Intervention
Present Tense

In my house live a literary critic and a historian. They do not always get along. Aside from differing views on paint colors, dinner choices, and departure times, a regular dispute erupts concerning verb tenses: present tense or past tense? When you write about a book, do you describe its action in the present tense (Hamlet whines) or in the past tense (Hamlet whined)? Donne writes or Donne wrote? Milton screams or screamed? Is literature art, or is it history? How, exactly, do you tell the difference?

Undergraduates regularly have a lot of trouble with verb tenses in papers. I spend a lot of time correcting verbs. But I think undergraduates are on to something—or at least, the same thing happens to me all the time. The historian inevitably writes on the drafts of the literary critic: “there is something weird going on with verb tenses in this paragraph.” The question of verb tense in critical writing is also a question of disciplinarity: what, exactly, is it that you are writing? Criticism or historical analysis? How exactly do you move between “back then people thought Puritans were hypocrites” to “Jonson’s Zeal-of-the-Land-Busy acts like a hypocrite”? When do you deploy the present tense of the literary critic, and when do you deploy the past tense of the historian? It is a difficult question to answer, and, really, I am not going to answer it here. I can’t imagine a way in which it could be answered. Instead, I want to suggest that there is a way for the literary critic to have his present tense and some historicism too: that is, to think of literature, and art, as historical when it tries not to be. The now of art authorizes, eventually, the past tense; the commitment to the discipline of literary analysis makes possible historical judgment.

There are a lot of versions of this argument, which usually filter through Kant and Hegel in a dizzying range of possibilities. But I am especially fond of Adorno’s version, briefly put forth here in his short essay “On Lyric Poetry and Society”:

Goethe’s statement in his Maxims and Reflections that what you do not understand you do not possess holds not only for the aesthetic attitude to works of art but for aesthetic theory as well; nothing that is not in the works, not part of their own form, can legitimate a determination of what their substance, that which has entered into their poetry, represents in social terms. To determine that, of course, requires both knowledge of the interior of the works of art and knowledge of the society outside. But this knowledge is binding only if it is rediscovered through complete submission to the matter at hand. (On Lyric Poetry and Society)

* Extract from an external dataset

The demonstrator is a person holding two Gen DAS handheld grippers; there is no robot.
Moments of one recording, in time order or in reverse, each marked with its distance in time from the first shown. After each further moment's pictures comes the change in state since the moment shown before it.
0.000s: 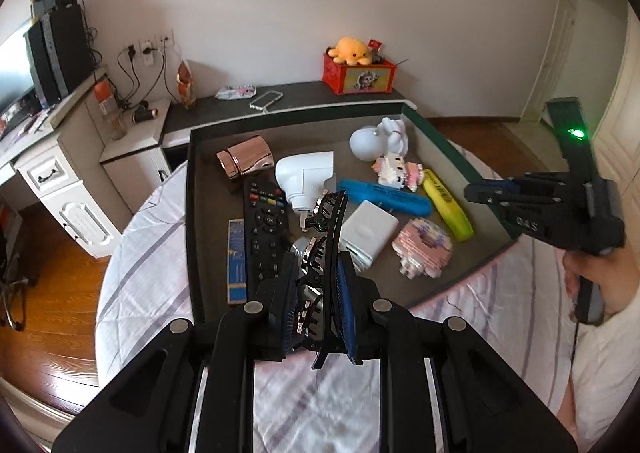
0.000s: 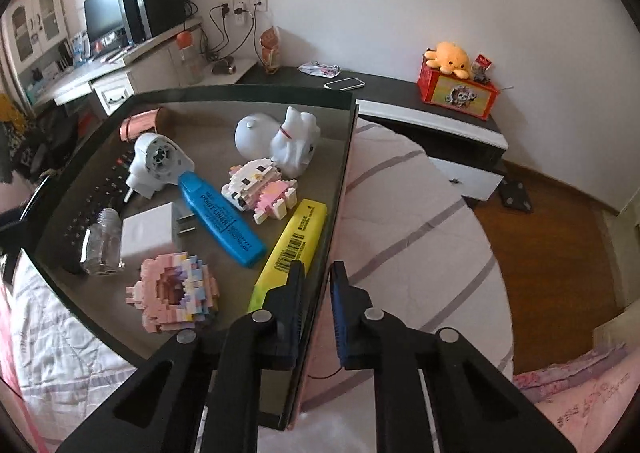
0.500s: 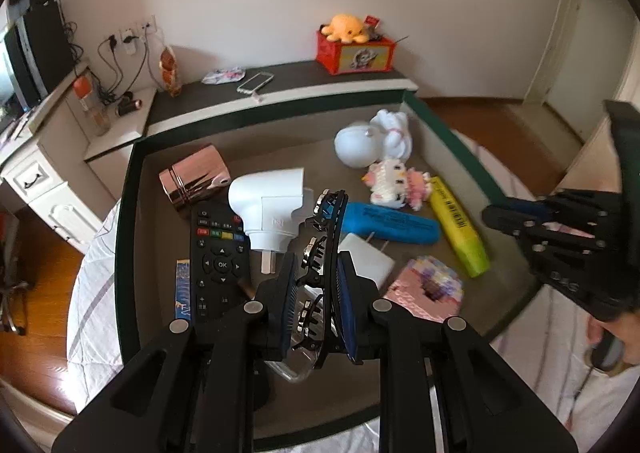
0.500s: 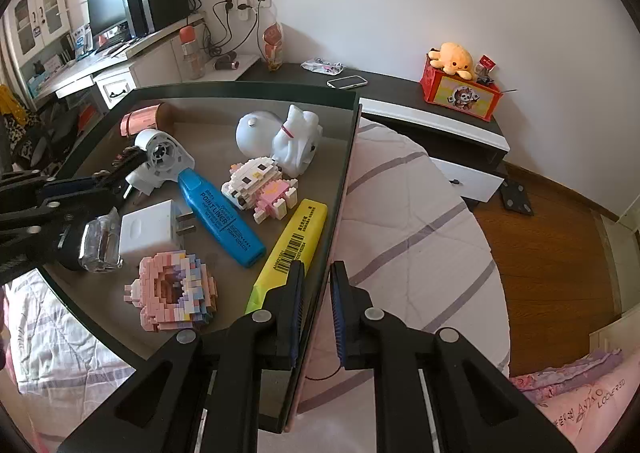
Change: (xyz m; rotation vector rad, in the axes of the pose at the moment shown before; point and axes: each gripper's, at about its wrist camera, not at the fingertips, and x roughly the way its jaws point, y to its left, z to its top) left arm 0.063 -0.028 0.031 0.020 0.092 0.025; right arm 0.001 0.000 0.003 -0.013 0.015 0.007
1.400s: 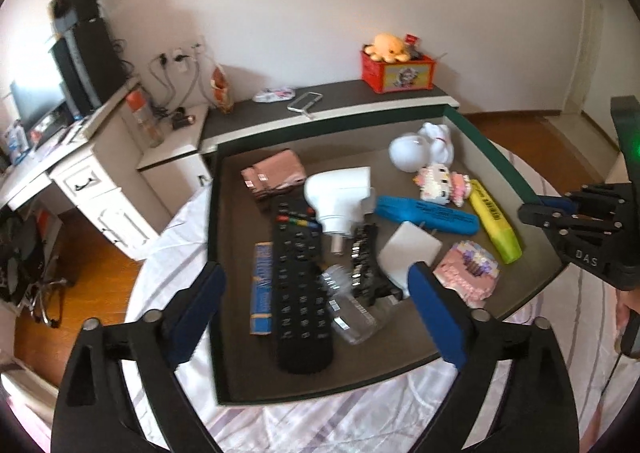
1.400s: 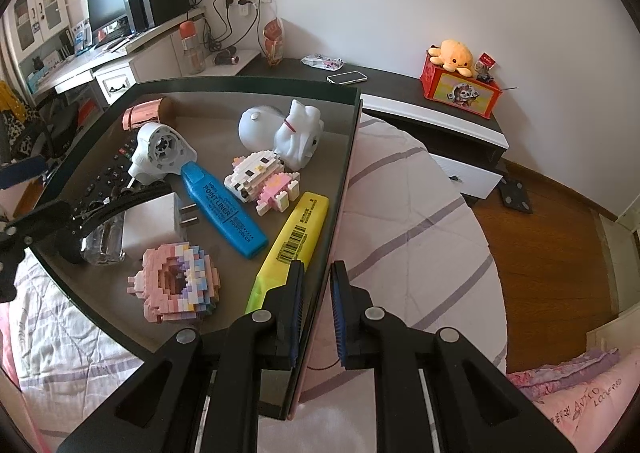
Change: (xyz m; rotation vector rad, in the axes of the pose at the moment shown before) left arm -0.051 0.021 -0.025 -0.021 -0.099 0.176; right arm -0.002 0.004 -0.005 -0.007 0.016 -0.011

“Rediscovered”: what does that mean? Part of it is an old idea. In his famous letter to Francesco Vettori, in which he announces his “small work On Principalities,” Machiavelli remembers Dante’s Paradiso 5.41-42, which “says that what has been learned does not become knowledge unless it is retained.” Knowledge must be retained on the inside (“e fermalvi entro,” writes Dante), and Machiavelli says that in order to retain it he has written The Prince “in which I immerse myself as much as I can in the understandings of this subject.” The notion of rediscover likewise plays a crucial role in Vico’s verum et factum principle: history (what Vico called the world of nations) was (is?) comprehensible to humankind because the human mind was (is?) itself a product of the history it had made (makes?). Erich Auerbach, who does as good a job as anyone of balancing his verb tenses, closely follows Vico: “the investigation of historical processes in the broadest sense…still depends very largely on the investigator’s judgment, that is, on his faculty for ‘rediscovering’ them in his own mind.” (Literary Language and Its Public in Late Latin Antiquity and the Middle Ages, 8).

Adorno revises these arguments for the post-Hegelian world. Retained becomes rediscovered. The historical knowledge promised by the past tense (“rediscovered”) only happens in the present tense (“complete submission to the matter at hand”). And that temporal argument complicates the spatial metaphor in which these sorts of arguments are usually made. To know the inside, you have to know the inside and the outside; retaining is always a repetition. You have to know that there is an inside and an outside, that works of art are “works of art” because they try to follow their own logic: they exist in their own present tense, so to speak. Adorno is no naïve New Critic (were there naïve New Critics?). The line between inside and outside is exactly the problem he is posing for himself; he sounds much like Derrida’s reading of the “parergon” in Kant’s Critique of Judgment. Adorno is posing the question of the inside and the outside, the question of the system and its limit, by insisting that the social—the outside, the world of production, the world of divisions of labor, the world of class, the world of history—only becomes apparent through the inside, through the work of art, as the work (here, the lyric poem) tries to pursue its own logic, its own totality, its own present tense. What a work “represents in social terms” is only legitimately apparent in its form, in the now of the work. If you do not understand the work, if you do not carefully read it, if you do not stay in its present tense, you do not possess what is historical, what is in the past tense.